Wolfgang Jeltsch wolfgang@jeltsch.net
08 Aug 2002 14:28:56 +0200


On Thursday, 2002-08-08, 13:05, CEST, Ketil Z. Malde wrote:
> I wonder if anybody are actually *using* non-octet based encodings
> (e.g. UTF-16/UCS-2) in files or in sockets (without wrapping the
> encoded content in a higher level protocol, like MIME)?  Even if
> various standards support them, we might be better off with less
> complexity and handling the *useful* cases, if it turns out the
> complex cases aren't real world.

I would say, dealing with a character encoding _scheme_*) like UTF-16LE
or UTF-16BE is as complex as dealing with any other encoding scheme.
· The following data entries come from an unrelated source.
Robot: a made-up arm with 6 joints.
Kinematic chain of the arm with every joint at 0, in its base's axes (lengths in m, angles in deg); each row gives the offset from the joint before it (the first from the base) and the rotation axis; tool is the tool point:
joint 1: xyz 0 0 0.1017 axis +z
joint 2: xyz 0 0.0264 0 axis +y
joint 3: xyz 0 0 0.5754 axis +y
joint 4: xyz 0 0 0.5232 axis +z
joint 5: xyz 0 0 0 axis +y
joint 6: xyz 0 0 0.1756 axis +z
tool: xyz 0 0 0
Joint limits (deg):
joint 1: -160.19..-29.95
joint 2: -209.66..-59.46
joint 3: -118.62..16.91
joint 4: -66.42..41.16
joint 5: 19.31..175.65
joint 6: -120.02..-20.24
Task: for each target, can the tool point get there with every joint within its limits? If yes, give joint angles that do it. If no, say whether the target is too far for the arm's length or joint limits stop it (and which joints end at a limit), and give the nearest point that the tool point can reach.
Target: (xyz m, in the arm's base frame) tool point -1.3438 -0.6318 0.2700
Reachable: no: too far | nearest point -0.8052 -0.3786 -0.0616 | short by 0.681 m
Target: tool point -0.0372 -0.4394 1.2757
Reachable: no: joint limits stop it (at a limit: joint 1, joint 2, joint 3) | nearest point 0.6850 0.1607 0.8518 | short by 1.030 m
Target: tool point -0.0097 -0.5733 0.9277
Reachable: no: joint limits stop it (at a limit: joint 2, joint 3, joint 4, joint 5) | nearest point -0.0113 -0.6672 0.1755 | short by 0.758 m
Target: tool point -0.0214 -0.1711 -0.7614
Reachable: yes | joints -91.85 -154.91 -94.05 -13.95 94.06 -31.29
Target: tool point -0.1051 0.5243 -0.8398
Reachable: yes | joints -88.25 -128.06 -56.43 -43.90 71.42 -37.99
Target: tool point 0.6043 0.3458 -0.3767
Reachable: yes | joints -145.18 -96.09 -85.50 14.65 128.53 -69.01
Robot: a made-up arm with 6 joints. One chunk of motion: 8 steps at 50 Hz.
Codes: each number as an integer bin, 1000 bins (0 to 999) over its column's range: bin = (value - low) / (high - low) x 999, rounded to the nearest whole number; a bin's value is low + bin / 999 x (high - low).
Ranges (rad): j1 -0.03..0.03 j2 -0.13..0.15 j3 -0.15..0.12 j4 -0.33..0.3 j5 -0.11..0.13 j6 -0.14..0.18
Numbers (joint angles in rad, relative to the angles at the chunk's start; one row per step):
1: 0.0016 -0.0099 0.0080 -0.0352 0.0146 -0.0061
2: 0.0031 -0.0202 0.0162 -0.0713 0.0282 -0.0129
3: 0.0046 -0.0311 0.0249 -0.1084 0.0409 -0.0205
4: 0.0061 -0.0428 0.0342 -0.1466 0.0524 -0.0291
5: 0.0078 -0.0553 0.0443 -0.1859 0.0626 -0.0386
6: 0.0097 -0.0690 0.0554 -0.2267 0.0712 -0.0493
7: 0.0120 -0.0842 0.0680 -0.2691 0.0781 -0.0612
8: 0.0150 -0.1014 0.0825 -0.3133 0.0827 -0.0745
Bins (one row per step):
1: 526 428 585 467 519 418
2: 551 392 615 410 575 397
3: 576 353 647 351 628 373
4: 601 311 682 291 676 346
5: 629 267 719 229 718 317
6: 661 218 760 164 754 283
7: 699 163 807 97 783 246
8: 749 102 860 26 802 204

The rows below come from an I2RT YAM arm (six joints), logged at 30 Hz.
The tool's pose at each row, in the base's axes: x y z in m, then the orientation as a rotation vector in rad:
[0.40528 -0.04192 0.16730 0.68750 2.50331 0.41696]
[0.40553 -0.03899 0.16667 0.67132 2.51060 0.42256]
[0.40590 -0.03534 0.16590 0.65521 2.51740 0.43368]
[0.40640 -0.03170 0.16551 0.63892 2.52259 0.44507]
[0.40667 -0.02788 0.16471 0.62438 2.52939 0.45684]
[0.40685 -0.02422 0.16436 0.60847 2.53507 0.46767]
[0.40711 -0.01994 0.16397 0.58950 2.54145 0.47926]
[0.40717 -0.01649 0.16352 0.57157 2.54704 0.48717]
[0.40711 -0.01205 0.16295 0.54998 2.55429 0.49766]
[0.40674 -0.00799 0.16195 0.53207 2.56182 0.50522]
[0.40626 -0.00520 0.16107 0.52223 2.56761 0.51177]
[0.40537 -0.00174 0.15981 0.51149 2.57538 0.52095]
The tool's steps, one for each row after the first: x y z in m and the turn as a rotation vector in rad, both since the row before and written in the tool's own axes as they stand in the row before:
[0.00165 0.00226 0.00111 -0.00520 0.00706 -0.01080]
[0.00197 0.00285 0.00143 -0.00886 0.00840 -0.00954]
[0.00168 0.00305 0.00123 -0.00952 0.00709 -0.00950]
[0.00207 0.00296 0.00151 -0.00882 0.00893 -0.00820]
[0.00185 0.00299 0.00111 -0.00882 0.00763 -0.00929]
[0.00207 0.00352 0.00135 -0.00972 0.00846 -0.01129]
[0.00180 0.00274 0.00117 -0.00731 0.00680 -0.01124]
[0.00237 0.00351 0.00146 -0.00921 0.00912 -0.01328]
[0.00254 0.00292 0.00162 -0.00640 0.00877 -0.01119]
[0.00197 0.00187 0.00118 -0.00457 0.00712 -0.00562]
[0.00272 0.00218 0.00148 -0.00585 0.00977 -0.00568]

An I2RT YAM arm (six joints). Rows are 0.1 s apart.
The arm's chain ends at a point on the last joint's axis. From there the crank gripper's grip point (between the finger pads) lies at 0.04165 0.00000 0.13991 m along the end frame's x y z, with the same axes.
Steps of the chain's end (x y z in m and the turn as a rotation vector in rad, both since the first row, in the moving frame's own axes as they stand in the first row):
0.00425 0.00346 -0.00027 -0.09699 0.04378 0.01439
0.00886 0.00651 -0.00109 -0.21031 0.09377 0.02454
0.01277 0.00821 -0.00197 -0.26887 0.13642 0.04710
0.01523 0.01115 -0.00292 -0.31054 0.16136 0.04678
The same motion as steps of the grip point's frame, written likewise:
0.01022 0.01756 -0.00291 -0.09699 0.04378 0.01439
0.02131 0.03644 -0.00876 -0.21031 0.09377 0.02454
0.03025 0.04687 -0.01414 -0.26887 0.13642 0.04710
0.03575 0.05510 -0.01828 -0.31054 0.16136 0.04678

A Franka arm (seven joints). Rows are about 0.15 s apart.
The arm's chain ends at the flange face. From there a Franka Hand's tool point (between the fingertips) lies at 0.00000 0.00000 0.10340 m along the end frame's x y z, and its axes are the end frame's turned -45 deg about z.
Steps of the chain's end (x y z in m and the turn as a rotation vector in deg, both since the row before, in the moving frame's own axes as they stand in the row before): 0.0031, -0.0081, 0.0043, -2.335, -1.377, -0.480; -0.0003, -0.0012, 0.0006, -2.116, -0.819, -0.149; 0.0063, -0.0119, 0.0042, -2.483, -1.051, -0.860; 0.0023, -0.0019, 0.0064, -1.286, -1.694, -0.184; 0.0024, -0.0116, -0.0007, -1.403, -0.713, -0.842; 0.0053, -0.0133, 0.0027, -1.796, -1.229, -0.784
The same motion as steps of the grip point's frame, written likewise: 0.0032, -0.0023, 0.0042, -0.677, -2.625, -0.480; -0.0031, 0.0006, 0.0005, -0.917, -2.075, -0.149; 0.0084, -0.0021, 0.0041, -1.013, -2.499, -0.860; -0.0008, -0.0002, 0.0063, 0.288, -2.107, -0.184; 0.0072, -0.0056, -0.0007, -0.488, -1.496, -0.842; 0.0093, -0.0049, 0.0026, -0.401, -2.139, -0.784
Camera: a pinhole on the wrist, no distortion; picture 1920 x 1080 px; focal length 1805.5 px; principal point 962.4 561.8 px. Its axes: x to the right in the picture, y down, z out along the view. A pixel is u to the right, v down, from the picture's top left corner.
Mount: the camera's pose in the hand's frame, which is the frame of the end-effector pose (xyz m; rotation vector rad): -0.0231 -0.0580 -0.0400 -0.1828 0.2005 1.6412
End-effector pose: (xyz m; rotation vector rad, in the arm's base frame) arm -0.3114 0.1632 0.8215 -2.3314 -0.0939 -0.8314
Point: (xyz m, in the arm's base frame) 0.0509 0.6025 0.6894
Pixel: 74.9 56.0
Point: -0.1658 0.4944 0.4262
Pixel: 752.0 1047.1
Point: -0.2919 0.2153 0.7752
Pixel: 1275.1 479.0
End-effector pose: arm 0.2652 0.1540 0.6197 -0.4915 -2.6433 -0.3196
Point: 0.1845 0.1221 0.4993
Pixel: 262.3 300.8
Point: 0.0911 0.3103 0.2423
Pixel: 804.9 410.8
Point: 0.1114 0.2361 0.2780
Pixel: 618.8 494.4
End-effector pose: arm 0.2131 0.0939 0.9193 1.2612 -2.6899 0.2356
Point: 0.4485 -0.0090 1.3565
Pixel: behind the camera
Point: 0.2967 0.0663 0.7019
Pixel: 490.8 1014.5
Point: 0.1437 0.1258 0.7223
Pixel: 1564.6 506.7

And
since we may assume that files and sockets work with octets, it makes no
sense to provide support for non-octet based encoding _forms_ like
UTF-16 in this area. All one has to provide for such forms is, IMHO,
some conversion functions/parsers.

> [...]

Wolfgang

*) The Unicode Standard (at least 3.0) makes a distinction between
character encoding forms and character encoding schemes.
    Character encoding forms specify the representation of characters as
    actual data in a computer. The Unicode Standard uses two encoding
    forms: 16-bit and 8-bit [i.e. UTF-16 and UTF-8].
    --- The Unicode Standard 3.0, section 2.3

    A character encoding scheme consists of an encoding form plus byte
    serialization.
    --- The Unicode Standard 3.0, section 2.3